Rewriting It to Use Generators

Instead, we can change the function to return a Generator:

function loadAllPages(string $firstPageUrl): Generator
{
    $currentPage = file_get_contents($firstPageUrl);

    yield $currentPage;

    while ($nextPageLink = getNextPageLink($currentPage)) {
        $currentPage = file_get_contents($nextPageLink);

        yield $currentPage;
    }
}

Instead of collecting all items in an array and returning the whole array at the end, we immediately return (or yield) each item with the yield keyword.

A common Pitfall: Yield does not Stop Code Execution!

One important piece of advice when working with generators:
Forget the return early pattern! Or at least be aware that yield doesn't stop code execution.

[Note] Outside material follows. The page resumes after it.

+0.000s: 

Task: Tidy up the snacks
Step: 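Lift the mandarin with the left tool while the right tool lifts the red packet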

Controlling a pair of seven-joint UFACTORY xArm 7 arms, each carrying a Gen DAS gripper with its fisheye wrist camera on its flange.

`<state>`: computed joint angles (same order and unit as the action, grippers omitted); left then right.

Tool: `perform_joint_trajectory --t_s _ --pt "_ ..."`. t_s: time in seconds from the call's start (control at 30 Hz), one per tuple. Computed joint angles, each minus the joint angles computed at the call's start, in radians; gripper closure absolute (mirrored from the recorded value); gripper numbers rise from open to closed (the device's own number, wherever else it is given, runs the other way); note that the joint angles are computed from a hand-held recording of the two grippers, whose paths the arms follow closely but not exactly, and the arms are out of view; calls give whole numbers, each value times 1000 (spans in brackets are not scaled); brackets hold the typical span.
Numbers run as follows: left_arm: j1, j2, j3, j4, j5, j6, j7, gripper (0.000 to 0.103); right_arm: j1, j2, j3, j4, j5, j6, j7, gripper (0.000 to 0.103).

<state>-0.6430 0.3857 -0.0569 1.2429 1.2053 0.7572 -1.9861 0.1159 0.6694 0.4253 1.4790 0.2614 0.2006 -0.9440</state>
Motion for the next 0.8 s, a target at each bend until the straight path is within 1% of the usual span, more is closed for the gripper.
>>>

Imagine this function with return:

function foo(bool $foo = true): string
{
    if ($foo) {
        return 'foo';
    }

    return 'bar';
}

var_dump(foo());     // string(3) "foo"
var_dump(foo(false)) // string(3) "bar"

This function returns either foo or bar when called. If you simply replace return with yield and change the return type to Generator:

function foo(bool $foo = true): Generator
{
    if ($foo) {
        yield 'foo';
    }

    yield 'bar';
}

foreach (foo() as $returnValue) {
    var_dump($returnValue);
}

// Output:
// string(3) "foo"
// string(3) "bar"

It yields both foo and bar, because yield does not stop the function's execution.

Instead, either use else:

function foo(bool $foo = true): Generator
{
    if ($foo) {
        yield 'foo';
    } else {
        yield 'bar';
    }
}

Or if the function is more than a simple if/else, you can also add a return; after yielding a value:

function getAboveFiveAndStopWhenAboveTen(array $numbers): Generator
{
    foreach ($numbers as $number) {
        if ($number > 10) {
            yield $number;

            return;
        } elseif ($number > 5) {
            yield $number;
        }
    }
}

foreach (getAboveFiveAndStopWhenAboveTen([3, 6, 4, 13, 7]) as $returnValue) {
    var_dump($returnValue);
}

// Prints:
// int(6)
// int(13)

That's it!

In the end, generators aren't rocket science and are quite easy to use once you are aware of the pitfalls. Now, you can apply what you've learned and write your own custom steps to extend the crawler library for your purposes.